The children have both been ill this week gone and off school and they have had plenty of rest and down time because of not feeling very well. Just a little cold and stomach aches, but nothing a few days at home with mummy couldn’t solve. Sophia is still getting over it and still feeling a little poorly but Archie is all better thank goodness.
Despite being ill we have somehow had a very busy week again, as usual. It never seems to get any quieter or slower around here. We saw a few friends throughout the week and I brought some bits for Sophia’s 6th birthday celebrations. I can’t believe she is going to be six. It never fails to catch up with me as if it has all come around too soon. How have I being a mum for 6 years. That blows my mind. I still question whether I am doing okay with the two of them. I found the newborn stage a lot easier in that sense. They needed love, changing, and feeding, and lots of sleep. Easy. But now they are these little people with wants and specific needs of their own. Completely complex and one day is never the same.
One day I feel like I have mothering under control, I feel like I am winning on all fronts. And other days not so much. The most special moments of parenting are without a doubt our days out together, especially when we explore new places together when we are all discovering and learning. Life does that always there are highs and lows and as I get older I am coming to accept that that is life and it is normal. Life is not perfect but only your life is perfect for you.
Sophia will be six next week and Archie three the following month. I feel almost lost for words. A part of me ready for a another and the other part content and settled with the two of them and ready to help nurture and feed their curiosity in the next stage of their lives. Will the broody feeling ever leave? Does it ever leave? I will always wonder.

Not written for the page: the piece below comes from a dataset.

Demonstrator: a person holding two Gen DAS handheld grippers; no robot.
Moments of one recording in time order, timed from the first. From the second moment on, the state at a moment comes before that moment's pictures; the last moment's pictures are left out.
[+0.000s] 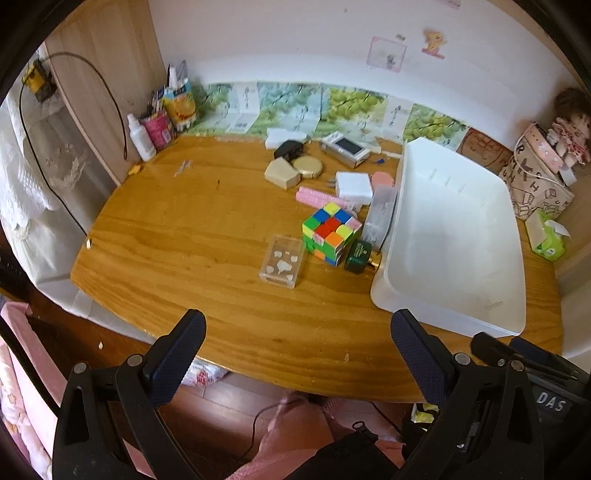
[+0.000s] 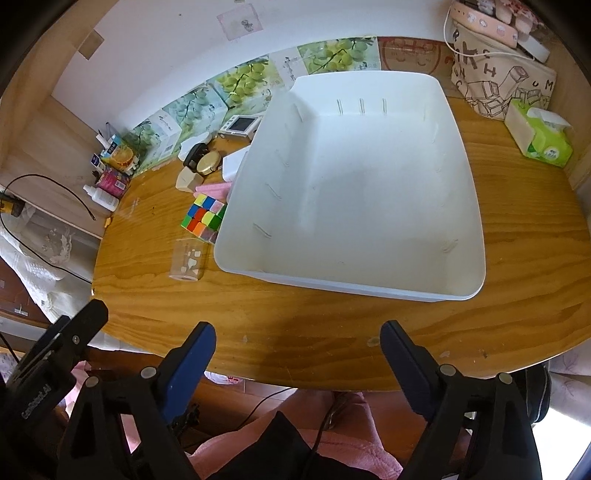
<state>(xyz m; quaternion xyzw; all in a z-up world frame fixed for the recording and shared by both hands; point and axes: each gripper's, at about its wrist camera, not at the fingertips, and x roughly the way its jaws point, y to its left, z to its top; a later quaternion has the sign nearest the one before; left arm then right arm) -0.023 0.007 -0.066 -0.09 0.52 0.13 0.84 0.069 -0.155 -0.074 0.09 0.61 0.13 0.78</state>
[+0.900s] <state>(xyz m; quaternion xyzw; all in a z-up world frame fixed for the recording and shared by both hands) 0.090 0.089 -0.184 -0.13 0.69 0.08 0.71 0.128 -0.111 -0.092 0.15 0.64 0.06 0.75</state>
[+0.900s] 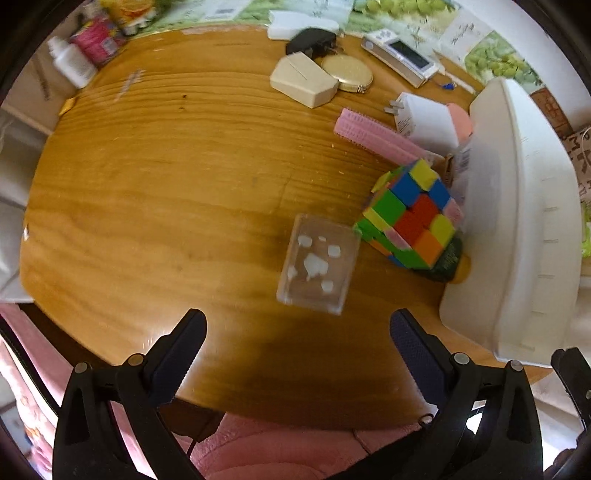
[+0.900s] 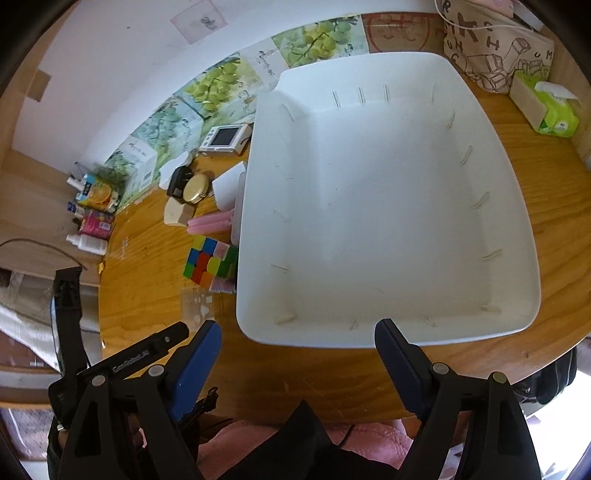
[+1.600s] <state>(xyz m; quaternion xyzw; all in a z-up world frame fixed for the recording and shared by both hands) 0.136 0.122 -0.227 -0.16 0.75 -0.05 0.64 0.163 -0.048 -0.110 0.17 0.66 0.08 0.72</state>
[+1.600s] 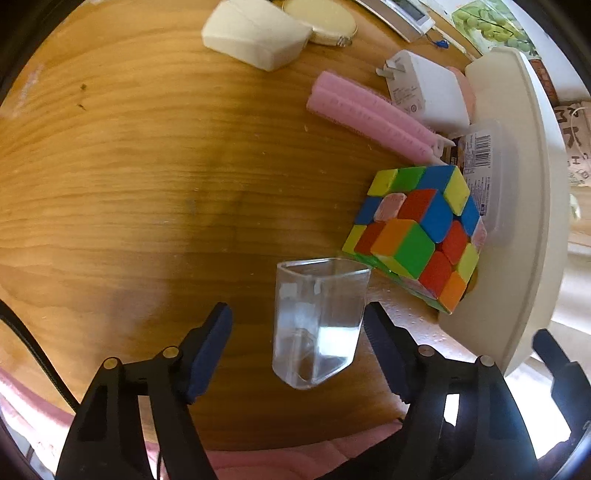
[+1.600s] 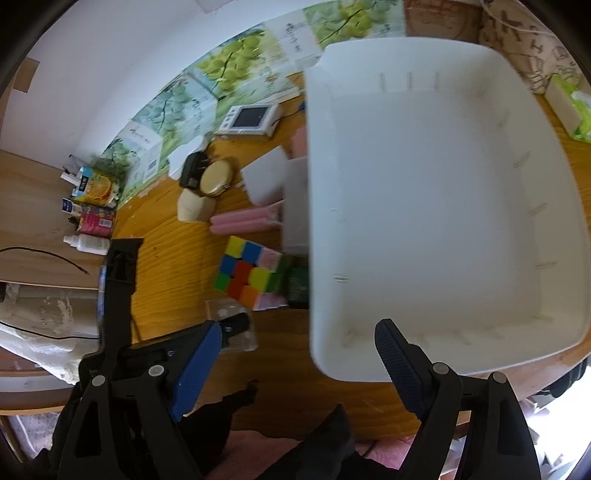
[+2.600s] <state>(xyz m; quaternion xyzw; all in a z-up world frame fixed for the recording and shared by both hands) 0.152 0.237 -0.226 -0.19 0.75 -0.03 0.63 0.212 0.008 -0.130 0.13 0.73 -0.04 0.67</state>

When Mr T and I became parents at twenty one and twenty three I wouldn’t have ever known what a whirlwind the next journey in our lives to together would entail. All I know is that he will always keep us safe and loved and I am grateful for everything he does for us. There is not a day I have not been thankful for us and how we work together. He gives life his all. Everyday he gets up, he is motivated, passionate kind, and determined. He will never give up he just keeps going. I admire him on many levels. He powers me forward to try and be the best mother I can be. In fact so do the children. All three of them give me the inner strength to try my best everyday.
I say it always but I cant quite help it because I mean it from the bottom of my heart, there is not a day that goes by that I am not thankful for my little family, for our life. I look forward to our adventures, making memories, and experiencing life together. Many experiences we have enjoyed together is all thanks to this lovely blog of mine. It has expanded the happiness in my life tenfold and I mean that.
But these little ones I have them to thank for most of it because they invited me on this journey when they choose me as their mummy. All I can say is how fortunate I feel to be able to share my life with them. I enjoy them even more everyday watching their little personalities grow, their smiles light up the room, the laughter and their cuddles I am blessed, even on not so good days I am blessed still.